Task brief> Starting at the line that contains "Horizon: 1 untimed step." and stopping after the line that contains "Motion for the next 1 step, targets", transcribe the listing below exactly; do not include any pictures.

________________

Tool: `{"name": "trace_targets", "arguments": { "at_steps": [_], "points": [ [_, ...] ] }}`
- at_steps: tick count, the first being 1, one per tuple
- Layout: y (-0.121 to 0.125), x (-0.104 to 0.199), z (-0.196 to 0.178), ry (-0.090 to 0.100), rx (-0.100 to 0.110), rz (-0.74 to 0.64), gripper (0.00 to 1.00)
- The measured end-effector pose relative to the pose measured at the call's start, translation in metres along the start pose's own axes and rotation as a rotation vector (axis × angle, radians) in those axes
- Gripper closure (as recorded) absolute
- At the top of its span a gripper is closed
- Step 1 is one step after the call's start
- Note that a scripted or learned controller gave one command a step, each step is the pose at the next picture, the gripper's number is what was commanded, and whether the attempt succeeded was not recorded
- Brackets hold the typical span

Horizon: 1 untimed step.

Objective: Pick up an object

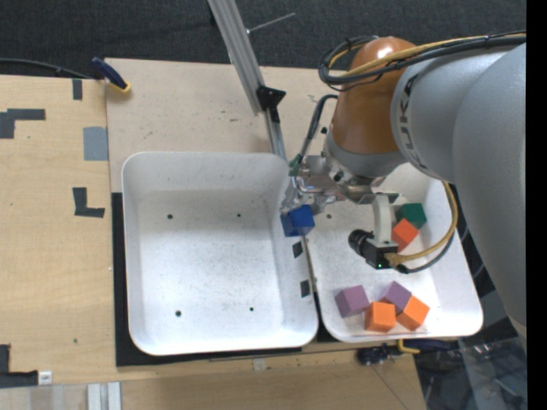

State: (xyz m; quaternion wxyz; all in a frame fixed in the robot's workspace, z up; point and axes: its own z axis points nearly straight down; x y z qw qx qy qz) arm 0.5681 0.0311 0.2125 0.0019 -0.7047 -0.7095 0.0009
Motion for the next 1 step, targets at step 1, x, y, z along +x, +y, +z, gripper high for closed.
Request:
{"name": "trace_targets", "arguments": {
  "at_steps": [1],
  "points": [
    [-0.0112, 0.0591, -0.0123, 0.000, -0.001, -0.002, 1.00]
  ]
}}
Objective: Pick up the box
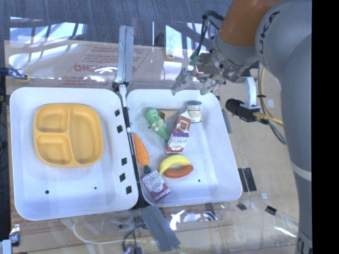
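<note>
The box point(179, 134) lies flat in the right bin point(228, 157), near the middle of it, tilted a little so its long side runs from upper right to lower left. It is a small carton, taller than wide, with a brown-orange top part carrying a pale picture panel, and a white and purplish lower part with small print too fine to read. Its upper end sits just beside a small jar point(194, 111) with a white lid and an orange label. A green bottle point(158, 123) lies on its left, close to touching it, and a tan triangular piece point(169, 114) peeks out between the bottle and the box. Just below the box rests a yellow banana point(174, 163) with a red sausage-like item point(180, 171) tucked against its lower edge. Further left, an orange carrot point(141, 148) lies along the bin's left wall, and a second small red and white carton point(155, 184) sits in the lower left corner.

The gripper point(193, 83) hangs over the bin's far rim, above and apart from the box, with its two fingers spread wide and nothing between them.

In the left bin point(21, 184) sits a yellow divided plate point(68, 134).
</note>
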Motion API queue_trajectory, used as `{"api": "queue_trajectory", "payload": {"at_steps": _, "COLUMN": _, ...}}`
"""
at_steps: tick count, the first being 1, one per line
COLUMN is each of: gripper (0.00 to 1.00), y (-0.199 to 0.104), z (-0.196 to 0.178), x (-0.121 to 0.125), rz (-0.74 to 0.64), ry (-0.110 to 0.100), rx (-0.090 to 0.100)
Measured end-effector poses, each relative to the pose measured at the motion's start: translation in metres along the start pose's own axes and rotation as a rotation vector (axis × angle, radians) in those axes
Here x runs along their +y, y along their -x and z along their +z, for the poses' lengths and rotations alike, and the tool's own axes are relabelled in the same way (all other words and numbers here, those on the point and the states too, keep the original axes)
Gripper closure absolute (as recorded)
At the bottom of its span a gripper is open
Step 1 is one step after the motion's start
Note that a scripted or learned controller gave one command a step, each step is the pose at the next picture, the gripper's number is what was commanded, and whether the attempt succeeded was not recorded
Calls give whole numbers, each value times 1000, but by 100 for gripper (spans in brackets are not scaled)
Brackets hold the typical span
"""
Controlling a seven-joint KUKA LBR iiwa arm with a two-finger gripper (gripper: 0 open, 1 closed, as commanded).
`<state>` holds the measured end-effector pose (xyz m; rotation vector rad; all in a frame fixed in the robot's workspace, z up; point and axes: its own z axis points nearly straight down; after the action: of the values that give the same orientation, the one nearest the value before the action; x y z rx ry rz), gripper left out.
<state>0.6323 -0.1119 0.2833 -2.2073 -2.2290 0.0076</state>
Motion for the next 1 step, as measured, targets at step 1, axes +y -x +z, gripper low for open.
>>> {"api": "queue_trajectory", "payload": {"at_steps": 1, "gripper": 0, "y": -60, "z": 94, "x": 25, "rz": -151, "ry": -1, "rx": 0}}
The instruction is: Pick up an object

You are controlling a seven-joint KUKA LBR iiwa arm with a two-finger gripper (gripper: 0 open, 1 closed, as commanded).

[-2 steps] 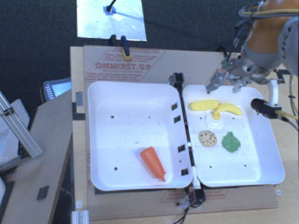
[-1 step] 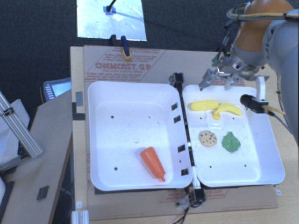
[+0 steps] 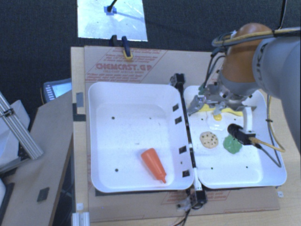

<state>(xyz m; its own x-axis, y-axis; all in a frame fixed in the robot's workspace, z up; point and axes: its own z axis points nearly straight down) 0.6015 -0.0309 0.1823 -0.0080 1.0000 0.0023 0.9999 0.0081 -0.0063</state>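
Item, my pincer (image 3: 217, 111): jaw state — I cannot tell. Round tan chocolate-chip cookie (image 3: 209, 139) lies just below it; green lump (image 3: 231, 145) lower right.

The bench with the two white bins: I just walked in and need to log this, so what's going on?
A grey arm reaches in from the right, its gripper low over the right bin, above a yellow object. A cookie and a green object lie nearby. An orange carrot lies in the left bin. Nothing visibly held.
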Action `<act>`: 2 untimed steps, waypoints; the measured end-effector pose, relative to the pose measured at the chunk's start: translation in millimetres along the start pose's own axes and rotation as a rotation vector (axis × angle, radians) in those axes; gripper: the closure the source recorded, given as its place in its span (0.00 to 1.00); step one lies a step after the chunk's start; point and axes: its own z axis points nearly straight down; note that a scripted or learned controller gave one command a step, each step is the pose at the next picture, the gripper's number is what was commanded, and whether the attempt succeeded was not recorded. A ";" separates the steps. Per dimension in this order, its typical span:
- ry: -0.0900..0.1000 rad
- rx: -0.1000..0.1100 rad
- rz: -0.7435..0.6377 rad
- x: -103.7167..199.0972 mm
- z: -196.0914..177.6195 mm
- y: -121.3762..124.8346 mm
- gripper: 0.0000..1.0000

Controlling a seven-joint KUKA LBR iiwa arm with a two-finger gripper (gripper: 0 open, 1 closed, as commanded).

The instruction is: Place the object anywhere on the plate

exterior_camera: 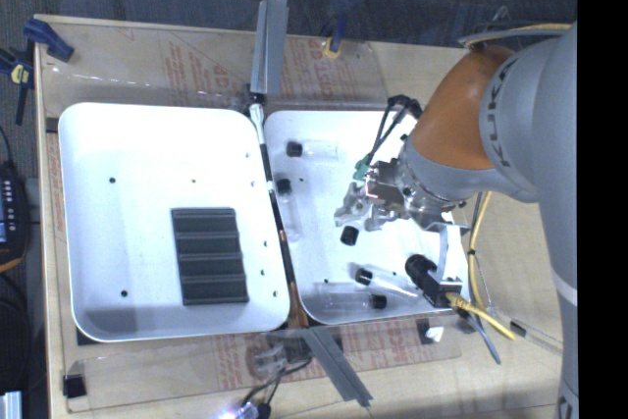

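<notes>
Hovering gripper clears right bin's rim.

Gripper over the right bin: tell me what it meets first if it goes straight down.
Probably the small black piece just under the gripper, lying on the right bin floor; depth is unclear from this slanted view.

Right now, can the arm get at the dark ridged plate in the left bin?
Probably yes. The plate lies open in the left bin with nothing on it; the gripper is over the right bin.
</notes>
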 end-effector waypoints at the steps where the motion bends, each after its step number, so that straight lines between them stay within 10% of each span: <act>1: -0.001 -0.003 -0.084 91.8 -20.9 -21.9 1.00; 2: -0.003 0.001 0.059 158.4 21.1 -61.8 1.00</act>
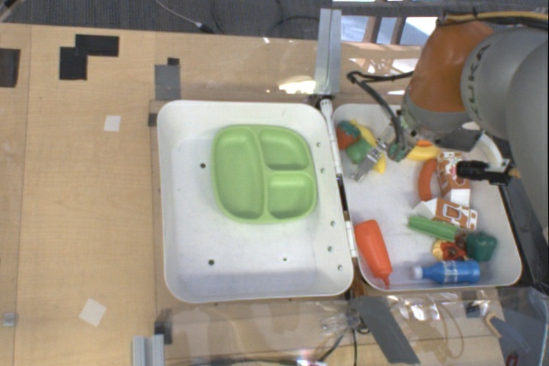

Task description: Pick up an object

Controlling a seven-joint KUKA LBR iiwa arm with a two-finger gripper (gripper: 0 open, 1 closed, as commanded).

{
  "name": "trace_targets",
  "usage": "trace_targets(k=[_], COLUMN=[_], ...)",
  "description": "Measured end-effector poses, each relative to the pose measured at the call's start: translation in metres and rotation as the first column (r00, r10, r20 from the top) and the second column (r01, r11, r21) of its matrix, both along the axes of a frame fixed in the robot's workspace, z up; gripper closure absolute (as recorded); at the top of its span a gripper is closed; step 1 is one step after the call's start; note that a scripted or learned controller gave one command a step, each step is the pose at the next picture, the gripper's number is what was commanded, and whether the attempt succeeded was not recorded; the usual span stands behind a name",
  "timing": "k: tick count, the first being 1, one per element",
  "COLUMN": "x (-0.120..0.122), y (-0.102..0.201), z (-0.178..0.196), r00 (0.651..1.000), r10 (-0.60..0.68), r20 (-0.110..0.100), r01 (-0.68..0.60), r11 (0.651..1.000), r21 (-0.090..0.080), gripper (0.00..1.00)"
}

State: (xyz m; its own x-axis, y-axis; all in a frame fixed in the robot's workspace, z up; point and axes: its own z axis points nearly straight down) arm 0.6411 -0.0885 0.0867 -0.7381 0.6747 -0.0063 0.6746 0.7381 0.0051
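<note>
Looking down on a left bin [176, 210] holding a green plate [262, 173], lying flat with its three compartments facing up. Taking that plate as the mark for everything else.

Moving right of the plate, past the wall between the bins, and entering the right bin [403, 270]. Finding there a small orange, green and yellow toy [350, 135], just right of the plate and level with its upper edge. Seeing an orange carrot [373, 246] right of the plate and below its lower edge, lying close to the bin's near left wall.

Seeing the gripper [377, 157] hanging low right of the plate, level with its middle and just beside the toy, possibly touching it. Not managing to tell whether the gripper is released, clenched or grasping anything, the metal parts blurring into the toy.

Going farther right of the plate: noting a yellow piece [422, 153] just past the gripper, a red sausage [426, 180] under it, and a red and white carton [453, 189] beside that. Noting a green stick [433, 227] lower down, then a blue bottle [450, 273] lying on its side, lowest of all.

Ending farthest right of the plate at the arm [480, 81], reaching in above the bin.
</note>
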Motion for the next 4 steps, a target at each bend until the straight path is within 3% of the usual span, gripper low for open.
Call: trace_targets(k=[1, 2, 3, 4], x=[-0.015, 0.006, 0.008, 0.026], y=[0.000, -0.002, -0.002, 0.099], z=[0.001, -0.001, 0.010, 0.100], r00=[0.996, 0.916, 0.920, 0.915], r10=[-0.091, -0.401, -0.392, -0.404], r20=[0.005, -0.001, 0.003, 0.000], r01=[0.091, 0.401, 0.392, 0.404], r11=[0.996, 0.916, 0.920, 0.915], r21=[0.001, 0.003, 0.002, 0.006], gripper=[0.00, 0.00, 1.00, 1.00])
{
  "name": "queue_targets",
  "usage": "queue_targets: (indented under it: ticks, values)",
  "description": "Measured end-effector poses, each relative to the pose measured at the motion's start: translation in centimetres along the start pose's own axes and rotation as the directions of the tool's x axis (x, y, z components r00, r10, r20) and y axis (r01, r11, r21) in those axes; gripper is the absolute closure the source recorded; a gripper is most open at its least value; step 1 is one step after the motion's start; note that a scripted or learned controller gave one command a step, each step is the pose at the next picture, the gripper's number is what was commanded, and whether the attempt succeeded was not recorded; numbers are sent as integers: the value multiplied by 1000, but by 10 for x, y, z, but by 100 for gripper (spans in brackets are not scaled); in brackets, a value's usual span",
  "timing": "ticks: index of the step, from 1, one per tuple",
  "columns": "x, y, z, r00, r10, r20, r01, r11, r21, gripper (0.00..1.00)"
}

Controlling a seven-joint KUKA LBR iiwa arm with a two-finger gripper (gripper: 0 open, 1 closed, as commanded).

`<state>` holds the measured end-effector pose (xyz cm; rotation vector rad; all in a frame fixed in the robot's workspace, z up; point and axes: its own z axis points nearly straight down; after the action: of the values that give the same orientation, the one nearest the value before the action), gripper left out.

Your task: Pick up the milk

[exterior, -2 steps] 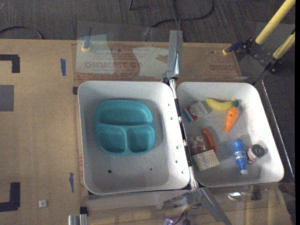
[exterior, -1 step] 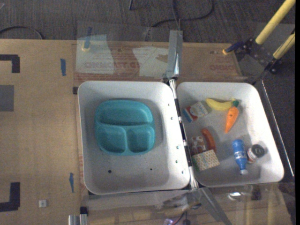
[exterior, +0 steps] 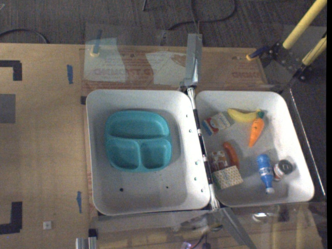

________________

Written answer>
Horizon: 1 untimed step.

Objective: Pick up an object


State: (xyz m; quaternion wxyz; all in a frame fixed in the robot's workspace, z up; point and axes: its own z axis points nearly straight down; x y z qw qx qy qz) arm 0.5681 0.0311 0.2125 0.0019 -0.7047 -0.7095 0.0009
Motion for the next 1 step, targets at step 1, x, y, z along +x, +y, +z, gripper high for closed.

The answer has been written out in full.